Matt Damon has acknowledged that he and Ben Affleck had an "inefficient" way of working when they wrote Good Will Hunting.

The childhood friends rose to prominence for writing and starring in the 1997 drama, for which they won the Academy Award for Best Original Screenplay.

However, in hindsight, Damon has admitted they wrote too much for the movie and created many scenes without considering how they would be structured.

"I think that writing process for Good Will Hunting was so inefficient," Damon told Entertainment Tonight. "You know, because we didn't really understand structure so we wrote thousands of pages... We'd be like, 'Well, what if this happened?' and then we'd just write different scenes. So, we had all these kinds of disparate scenes and then we kind of tried to jam them together into something that looked like a movie.

"Back in the day, we didn't have deadlines because nobody cared what we were doing, no one was waiting for the script, we were unemployed, so we literally had nothing else to do."

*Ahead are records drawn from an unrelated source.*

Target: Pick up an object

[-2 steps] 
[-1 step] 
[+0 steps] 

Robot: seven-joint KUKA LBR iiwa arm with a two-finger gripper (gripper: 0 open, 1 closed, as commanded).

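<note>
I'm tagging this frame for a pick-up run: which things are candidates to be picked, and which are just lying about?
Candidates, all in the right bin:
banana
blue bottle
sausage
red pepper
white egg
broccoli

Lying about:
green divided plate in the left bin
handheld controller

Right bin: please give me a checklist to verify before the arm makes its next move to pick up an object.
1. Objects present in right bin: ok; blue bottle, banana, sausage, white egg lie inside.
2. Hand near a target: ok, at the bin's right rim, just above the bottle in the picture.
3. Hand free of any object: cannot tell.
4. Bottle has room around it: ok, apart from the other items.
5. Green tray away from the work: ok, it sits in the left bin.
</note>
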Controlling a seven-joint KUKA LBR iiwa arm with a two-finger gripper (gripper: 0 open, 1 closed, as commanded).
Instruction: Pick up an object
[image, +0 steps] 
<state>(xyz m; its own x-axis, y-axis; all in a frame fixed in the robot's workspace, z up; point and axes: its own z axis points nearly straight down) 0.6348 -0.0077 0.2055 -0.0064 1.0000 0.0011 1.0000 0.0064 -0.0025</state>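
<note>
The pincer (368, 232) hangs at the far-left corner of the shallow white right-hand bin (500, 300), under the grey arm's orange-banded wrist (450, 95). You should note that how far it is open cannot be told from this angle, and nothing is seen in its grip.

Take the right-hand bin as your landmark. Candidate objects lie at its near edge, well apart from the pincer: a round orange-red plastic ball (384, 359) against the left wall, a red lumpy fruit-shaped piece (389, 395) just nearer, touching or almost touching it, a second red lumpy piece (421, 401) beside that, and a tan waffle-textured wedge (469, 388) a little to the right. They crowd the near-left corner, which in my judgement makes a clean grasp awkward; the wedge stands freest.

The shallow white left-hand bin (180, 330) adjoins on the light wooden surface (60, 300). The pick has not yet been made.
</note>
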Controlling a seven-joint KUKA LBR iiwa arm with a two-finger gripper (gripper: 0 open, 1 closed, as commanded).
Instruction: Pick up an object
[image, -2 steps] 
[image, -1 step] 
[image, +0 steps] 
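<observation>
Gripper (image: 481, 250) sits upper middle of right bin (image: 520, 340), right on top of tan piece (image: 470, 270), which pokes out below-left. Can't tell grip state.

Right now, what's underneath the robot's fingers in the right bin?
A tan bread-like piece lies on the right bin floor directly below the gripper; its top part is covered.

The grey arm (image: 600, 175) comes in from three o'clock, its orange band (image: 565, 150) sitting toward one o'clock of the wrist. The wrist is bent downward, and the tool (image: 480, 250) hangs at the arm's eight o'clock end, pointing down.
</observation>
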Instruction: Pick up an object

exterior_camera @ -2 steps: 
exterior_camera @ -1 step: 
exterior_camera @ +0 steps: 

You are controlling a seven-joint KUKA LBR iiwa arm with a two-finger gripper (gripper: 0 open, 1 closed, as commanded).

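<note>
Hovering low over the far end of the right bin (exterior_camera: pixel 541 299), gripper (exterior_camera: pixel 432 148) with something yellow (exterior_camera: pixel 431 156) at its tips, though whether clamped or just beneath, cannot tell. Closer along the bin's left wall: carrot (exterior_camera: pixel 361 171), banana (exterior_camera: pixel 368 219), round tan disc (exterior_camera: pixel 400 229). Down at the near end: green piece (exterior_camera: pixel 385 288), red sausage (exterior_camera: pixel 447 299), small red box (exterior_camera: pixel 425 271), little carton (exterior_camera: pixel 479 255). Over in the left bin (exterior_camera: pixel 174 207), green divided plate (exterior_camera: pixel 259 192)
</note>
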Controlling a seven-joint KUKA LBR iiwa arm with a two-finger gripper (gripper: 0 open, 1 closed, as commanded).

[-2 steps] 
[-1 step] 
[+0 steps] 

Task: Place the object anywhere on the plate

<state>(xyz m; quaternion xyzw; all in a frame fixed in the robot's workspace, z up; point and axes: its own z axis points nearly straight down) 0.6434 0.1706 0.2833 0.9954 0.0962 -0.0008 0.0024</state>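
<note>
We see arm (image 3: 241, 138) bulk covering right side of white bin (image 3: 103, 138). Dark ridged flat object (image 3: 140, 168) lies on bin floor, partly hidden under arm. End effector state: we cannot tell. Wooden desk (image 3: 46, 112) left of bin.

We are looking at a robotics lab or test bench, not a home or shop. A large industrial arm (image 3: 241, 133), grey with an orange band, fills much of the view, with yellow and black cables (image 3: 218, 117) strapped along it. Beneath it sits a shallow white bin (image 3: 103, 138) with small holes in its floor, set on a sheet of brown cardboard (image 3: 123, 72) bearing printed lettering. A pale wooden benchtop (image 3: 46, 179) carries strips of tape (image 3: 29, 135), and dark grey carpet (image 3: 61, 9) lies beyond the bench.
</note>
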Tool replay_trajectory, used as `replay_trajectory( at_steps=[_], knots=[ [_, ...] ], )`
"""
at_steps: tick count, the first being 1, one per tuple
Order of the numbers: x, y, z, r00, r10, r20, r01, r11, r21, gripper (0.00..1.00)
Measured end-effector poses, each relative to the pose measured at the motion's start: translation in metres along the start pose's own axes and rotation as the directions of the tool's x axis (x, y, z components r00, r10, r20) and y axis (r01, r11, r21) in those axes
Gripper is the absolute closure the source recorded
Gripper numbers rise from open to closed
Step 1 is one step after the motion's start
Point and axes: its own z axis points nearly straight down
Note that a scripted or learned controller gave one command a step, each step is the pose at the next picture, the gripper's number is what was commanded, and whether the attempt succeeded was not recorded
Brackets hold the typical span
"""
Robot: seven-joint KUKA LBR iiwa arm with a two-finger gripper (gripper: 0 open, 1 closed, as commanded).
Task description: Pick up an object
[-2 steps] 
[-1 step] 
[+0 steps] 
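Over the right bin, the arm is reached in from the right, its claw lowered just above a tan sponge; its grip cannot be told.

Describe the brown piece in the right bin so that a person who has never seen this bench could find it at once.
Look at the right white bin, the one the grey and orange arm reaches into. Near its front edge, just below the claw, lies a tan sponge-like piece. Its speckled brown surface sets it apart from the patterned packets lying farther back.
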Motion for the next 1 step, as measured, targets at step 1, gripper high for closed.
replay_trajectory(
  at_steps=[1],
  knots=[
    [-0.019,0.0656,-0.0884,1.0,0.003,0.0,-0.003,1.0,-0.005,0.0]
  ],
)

Their process changed for their return to co-writing for Ridley Scott's new movie The Last Duel, in which they star alongside Adam Driver and Jodie Comer.

"I think we just found that having made... like, making movies for 30 years, we actually learned something about structure along the way and the process went along a lot faster," the 50-year-old revealed. "And so I think we'll write a lot more in the future just because it didn't turn out to be as time-consuming as we thought. It was actually a lot of fun."

Damon and Affleck wrote the parts of two male knights, while writer/director Nicole Holofcener wrote the perspective of Comer's Lady Marguerite.

The Last Duel is released on 15 October.